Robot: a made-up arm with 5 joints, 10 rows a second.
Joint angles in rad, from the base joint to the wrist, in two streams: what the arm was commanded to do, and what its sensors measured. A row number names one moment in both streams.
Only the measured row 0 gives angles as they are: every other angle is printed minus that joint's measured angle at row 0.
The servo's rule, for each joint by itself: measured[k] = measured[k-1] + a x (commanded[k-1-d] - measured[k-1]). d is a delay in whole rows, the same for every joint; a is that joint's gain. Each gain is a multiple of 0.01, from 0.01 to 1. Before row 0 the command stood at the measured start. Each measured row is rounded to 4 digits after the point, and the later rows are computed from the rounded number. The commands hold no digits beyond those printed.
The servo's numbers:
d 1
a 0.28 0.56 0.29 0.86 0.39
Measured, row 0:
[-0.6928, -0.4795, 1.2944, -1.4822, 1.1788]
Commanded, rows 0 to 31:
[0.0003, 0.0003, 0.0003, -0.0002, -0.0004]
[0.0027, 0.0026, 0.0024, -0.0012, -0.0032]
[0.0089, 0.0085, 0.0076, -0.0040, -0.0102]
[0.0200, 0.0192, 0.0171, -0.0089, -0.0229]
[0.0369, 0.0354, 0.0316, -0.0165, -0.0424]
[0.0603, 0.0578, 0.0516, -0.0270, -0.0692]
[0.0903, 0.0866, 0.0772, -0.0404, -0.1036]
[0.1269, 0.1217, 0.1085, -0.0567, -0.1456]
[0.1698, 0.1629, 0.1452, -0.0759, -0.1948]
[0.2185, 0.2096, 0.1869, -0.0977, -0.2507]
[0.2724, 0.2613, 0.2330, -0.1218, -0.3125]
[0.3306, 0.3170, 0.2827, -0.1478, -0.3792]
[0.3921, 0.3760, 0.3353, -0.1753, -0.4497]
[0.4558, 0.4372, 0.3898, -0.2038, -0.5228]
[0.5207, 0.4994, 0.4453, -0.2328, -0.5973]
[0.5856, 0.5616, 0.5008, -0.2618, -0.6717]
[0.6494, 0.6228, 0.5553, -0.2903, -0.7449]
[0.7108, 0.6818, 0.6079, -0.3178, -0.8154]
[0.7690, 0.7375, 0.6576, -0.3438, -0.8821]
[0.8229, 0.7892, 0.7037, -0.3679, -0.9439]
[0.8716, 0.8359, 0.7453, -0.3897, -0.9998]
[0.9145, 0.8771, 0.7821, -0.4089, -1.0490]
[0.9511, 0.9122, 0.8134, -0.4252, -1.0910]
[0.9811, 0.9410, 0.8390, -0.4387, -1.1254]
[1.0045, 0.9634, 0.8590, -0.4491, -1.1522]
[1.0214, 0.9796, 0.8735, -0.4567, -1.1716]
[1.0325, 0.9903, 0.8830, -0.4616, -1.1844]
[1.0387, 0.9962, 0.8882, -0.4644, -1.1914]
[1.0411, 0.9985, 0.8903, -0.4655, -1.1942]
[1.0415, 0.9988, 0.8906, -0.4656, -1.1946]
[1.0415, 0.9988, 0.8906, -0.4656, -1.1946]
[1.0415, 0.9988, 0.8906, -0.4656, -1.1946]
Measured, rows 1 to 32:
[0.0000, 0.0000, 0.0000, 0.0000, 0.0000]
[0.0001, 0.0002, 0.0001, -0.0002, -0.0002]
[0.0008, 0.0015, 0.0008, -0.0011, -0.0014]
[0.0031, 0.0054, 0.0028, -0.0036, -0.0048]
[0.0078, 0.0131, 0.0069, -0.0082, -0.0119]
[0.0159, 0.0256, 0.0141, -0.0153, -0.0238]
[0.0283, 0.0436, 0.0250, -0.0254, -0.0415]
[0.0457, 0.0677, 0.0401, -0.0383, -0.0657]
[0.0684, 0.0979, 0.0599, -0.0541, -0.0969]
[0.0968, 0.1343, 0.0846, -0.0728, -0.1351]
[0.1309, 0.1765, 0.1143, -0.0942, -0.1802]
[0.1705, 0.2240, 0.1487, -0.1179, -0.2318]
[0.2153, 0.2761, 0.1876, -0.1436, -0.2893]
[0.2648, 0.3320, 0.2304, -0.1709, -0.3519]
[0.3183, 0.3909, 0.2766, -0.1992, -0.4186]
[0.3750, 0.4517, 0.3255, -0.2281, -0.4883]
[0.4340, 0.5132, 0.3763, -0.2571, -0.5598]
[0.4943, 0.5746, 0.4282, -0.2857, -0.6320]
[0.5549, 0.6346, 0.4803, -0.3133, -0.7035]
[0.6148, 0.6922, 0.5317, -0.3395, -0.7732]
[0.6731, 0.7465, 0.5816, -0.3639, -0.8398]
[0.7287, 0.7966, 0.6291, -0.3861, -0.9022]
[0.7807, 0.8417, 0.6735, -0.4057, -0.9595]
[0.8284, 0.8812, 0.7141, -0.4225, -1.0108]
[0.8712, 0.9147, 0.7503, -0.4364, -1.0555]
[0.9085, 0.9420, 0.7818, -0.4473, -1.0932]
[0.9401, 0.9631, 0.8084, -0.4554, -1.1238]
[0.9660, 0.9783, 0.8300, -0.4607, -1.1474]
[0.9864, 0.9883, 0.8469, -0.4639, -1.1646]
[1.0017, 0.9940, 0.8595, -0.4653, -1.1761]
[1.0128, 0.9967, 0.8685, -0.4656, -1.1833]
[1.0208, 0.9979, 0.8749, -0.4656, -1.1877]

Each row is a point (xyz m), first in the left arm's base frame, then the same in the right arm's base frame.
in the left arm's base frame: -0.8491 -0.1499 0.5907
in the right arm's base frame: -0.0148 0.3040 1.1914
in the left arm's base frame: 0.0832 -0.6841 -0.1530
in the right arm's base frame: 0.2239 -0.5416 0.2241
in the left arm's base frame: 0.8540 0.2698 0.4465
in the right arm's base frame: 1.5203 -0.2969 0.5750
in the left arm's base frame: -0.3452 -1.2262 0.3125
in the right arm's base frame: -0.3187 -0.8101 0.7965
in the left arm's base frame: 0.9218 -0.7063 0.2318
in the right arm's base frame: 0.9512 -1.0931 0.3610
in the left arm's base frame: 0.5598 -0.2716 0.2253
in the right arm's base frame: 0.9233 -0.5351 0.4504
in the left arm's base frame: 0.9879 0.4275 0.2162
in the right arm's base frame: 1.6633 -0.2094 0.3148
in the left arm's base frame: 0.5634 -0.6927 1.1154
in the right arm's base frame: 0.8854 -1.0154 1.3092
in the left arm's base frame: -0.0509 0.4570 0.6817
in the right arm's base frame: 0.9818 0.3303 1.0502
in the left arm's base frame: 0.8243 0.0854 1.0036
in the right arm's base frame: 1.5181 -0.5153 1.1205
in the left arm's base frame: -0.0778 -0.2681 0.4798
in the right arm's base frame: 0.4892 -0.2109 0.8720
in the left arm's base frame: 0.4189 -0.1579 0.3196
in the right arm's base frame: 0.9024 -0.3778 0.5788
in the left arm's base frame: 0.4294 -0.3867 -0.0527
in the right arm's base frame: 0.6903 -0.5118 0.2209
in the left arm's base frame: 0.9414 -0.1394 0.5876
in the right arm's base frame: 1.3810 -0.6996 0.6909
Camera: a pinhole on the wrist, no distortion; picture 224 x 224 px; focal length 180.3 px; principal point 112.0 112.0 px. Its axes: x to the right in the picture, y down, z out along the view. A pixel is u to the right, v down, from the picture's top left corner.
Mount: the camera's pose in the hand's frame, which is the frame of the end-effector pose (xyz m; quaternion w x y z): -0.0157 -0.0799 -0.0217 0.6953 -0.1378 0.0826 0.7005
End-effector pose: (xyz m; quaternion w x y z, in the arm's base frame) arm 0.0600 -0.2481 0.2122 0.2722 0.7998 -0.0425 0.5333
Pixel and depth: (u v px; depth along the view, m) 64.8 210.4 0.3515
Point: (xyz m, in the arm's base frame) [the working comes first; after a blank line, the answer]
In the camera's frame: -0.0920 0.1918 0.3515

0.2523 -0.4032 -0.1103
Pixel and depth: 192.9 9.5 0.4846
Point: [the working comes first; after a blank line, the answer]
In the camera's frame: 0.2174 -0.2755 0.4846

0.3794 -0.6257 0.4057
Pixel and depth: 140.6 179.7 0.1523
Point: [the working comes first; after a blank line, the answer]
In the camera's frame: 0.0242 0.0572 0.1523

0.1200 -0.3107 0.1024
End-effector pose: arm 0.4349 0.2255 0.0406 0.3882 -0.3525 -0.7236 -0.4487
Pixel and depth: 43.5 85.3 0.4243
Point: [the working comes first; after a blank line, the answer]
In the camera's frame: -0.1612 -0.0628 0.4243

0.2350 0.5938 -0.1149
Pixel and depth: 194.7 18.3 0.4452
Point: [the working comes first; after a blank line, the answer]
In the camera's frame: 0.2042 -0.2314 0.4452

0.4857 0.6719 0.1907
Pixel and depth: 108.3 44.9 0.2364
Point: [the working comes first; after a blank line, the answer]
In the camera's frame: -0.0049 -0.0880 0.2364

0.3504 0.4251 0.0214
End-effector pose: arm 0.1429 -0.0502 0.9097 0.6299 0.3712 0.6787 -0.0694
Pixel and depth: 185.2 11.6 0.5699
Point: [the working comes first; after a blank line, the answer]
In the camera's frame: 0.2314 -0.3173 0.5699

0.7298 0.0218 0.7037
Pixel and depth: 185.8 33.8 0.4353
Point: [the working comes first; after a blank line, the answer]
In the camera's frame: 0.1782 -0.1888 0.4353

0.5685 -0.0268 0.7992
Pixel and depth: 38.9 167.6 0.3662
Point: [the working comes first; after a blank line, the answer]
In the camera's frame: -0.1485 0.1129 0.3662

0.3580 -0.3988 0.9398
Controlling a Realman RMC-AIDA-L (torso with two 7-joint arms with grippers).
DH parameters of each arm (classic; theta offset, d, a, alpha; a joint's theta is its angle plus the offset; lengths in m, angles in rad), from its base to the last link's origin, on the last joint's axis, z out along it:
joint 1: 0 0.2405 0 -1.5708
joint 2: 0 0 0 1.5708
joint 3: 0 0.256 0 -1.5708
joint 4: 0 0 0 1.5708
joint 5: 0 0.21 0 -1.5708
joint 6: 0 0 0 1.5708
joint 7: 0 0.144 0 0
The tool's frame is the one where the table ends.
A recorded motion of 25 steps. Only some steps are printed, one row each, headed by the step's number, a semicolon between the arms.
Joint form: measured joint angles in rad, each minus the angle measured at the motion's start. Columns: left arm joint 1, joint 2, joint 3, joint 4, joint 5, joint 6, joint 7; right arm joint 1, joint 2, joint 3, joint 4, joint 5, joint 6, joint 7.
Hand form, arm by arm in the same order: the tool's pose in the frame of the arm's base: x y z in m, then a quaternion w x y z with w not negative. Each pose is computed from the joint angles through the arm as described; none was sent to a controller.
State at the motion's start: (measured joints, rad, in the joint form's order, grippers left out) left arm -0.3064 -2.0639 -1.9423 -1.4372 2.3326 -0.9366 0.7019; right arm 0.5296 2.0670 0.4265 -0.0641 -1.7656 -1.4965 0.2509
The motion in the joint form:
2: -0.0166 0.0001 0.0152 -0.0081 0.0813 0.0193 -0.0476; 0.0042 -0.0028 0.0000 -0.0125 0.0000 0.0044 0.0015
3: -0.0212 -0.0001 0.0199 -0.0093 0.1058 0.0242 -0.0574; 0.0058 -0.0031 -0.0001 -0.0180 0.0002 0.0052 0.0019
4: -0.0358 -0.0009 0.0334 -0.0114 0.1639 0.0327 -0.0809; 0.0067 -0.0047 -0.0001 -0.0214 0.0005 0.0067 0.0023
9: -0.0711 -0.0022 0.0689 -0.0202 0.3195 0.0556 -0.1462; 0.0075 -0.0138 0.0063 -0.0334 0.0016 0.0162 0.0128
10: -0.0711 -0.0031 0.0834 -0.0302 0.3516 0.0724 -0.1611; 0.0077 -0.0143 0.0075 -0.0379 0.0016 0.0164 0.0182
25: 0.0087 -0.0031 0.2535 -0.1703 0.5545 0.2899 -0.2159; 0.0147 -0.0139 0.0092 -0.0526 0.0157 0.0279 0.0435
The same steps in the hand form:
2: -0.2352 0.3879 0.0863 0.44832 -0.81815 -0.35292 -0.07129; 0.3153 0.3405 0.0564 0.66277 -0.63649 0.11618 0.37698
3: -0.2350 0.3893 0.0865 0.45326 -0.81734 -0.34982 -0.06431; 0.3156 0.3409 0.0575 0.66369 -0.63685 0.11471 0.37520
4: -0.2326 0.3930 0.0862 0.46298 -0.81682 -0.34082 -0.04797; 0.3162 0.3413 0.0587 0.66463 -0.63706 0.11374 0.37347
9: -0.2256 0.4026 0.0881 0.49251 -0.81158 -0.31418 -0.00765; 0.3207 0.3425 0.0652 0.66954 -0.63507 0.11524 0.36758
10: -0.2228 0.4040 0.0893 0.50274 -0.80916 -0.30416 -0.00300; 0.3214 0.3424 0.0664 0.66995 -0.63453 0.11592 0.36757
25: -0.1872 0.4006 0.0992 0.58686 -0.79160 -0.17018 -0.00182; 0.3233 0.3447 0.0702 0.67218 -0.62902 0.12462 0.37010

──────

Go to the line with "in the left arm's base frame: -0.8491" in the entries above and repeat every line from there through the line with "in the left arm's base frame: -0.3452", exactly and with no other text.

_SOLVED EXERCISE_.
in the left arm's base frame: -0.8491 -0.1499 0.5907
in the right arm's base frame: -0.0148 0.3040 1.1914
in the left arm's base frame: 0.0832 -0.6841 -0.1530
in the right arm's base frame: 0.2239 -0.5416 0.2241
in the left arm's base frame: 0.8540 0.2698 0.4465
in the right arm's base frame: 1.5203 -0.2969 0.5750
in the left arm's base frame: -0.3452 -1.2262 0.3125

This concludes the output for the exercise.